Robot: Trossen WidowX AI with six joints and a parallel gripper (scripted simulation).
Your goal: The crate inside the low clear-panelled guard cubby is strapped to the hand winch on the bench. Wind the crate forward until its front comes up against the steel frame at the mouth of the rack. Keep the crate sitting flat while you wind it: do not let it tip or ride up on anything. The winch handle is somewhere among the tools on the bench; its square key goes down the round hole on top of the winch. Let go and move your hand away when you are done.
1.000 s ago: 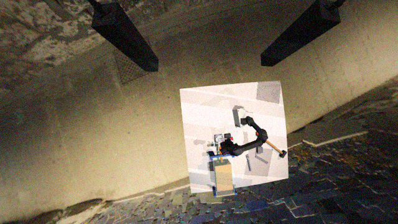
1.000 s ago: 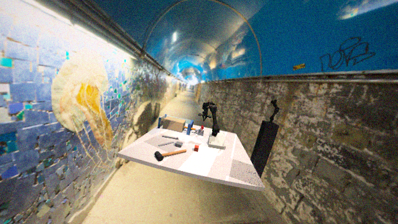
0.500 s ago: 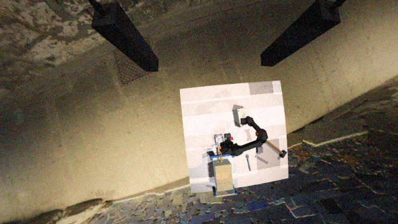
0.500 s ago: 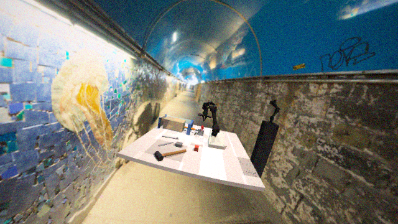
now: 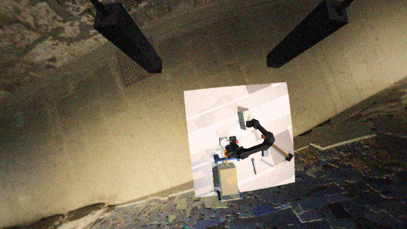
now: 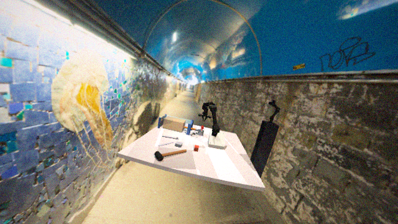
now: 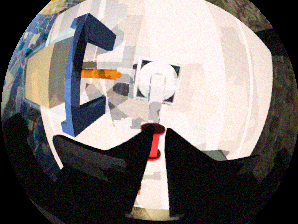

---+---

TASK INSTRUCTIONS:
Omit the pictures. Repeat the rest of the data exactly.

ANSWER TO THIS TASK:
Robot: Trossen WidowX AI with six joints and a parallel gripper (scripted simulation).
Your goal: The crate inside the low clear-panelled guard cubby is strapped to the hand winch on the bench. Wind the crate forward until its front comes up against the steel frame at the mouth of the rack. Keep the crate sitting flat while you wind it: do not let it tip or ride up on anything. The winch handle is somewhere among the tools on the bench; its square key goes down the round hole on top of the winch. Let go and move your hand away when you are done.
1.000 s ago: 
1.000 s ago: 
0.500 s ago: 
0.500 s ago: 
now: 
now: 
now: 

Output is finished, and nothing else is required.